医療観察法について市民、マスコミの関心はきわめて低く、忘れられた800床になりつつある。それでも、ある看護師は、医療観察法につながれた人々の人権状況を監視しようと、専用病棟への就職を志願したと聞く。患者の解放、よりよい社会復帰に惜しみない努力を注ぐ人もいるだろう。

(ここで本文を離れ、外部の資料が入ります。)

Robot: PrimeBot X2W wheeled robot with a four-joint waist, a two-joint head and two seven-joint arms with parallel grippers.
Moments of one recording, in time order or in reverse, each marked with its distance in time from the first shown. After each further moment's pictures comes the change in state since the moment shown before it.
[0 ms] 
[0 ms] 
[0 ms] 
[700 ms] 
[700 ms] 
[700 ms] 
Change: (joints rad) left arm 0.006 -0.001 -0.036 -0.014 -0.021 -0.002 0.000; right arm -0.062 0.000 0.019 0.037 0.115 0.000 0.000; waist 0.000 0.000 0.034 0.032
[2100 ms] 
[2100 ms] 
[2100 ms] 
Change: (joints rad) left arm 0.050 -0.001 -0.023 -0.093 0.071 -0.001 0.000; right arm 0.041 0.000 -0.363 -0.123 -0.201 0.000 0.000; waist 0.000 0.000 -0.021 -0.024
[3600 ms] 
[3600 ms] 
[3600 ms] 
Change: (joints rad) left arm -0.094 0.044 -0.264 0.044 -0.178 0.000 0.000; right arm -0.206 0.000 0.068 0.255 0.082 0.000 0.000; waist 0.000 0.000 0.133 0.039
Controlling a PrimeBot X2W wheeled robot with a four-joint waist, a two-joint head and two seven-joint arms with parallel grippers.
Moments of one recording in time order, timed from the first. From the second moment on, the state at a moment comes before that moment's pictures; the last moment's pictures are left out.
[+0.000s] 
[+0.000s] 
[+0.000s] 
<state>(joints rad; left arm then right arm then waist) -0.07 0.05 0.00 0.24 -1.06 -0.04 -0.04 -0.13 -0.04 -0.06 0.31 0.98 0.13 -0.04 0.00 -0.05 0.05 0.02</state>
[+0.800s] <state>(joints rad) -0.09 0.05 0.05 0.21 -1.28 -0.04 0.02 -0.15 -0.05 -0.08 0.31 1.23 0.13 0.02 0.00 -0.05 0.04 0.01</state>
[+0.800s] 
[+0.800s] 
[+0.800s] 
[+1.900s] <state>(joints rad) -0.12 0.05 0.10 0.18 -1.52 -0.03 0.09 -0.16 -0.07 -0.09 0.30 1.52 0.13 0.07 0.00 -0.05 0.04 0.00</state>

施行された以上は、医療観察法の内側から批判的にかかわる人がいなければ、公益通報も内部告発も行われない。 法律が冠する「心神喪失」という刑法用語に対し、私は素人なりに違和感をもっている。人間の格を下げたような印象があるし、アメリカの州によっては、心神喪失という概念そのものがないという。触法患者の責任能力の判定は、竹を割ったような正解が得られるものではない。さらに、法律の名前になっている「重大な他害行為」というレッテルが、どれほど精神障害者の社会参加にダメージが大きいものか、はかりしれない。
精神科の治療は定説がないといわれる。医師ごとに異なる診断名に翻弄されてきた家族は「精神医学は発展途上」と実感を込めて話す。薬害を告発する人も後を絶たない。厳罰化、保守化の潮流のなかで、医療観察法はこれからも閉鎖の病床数を増やしていく。不確実な医療の強制に公費を傾注するのでなく、色々な人たちが青空をあおいで街で暮らせるよう、地域福祉、地域医療の拡充に向けて国家予算を組みなおした方がよいと思う。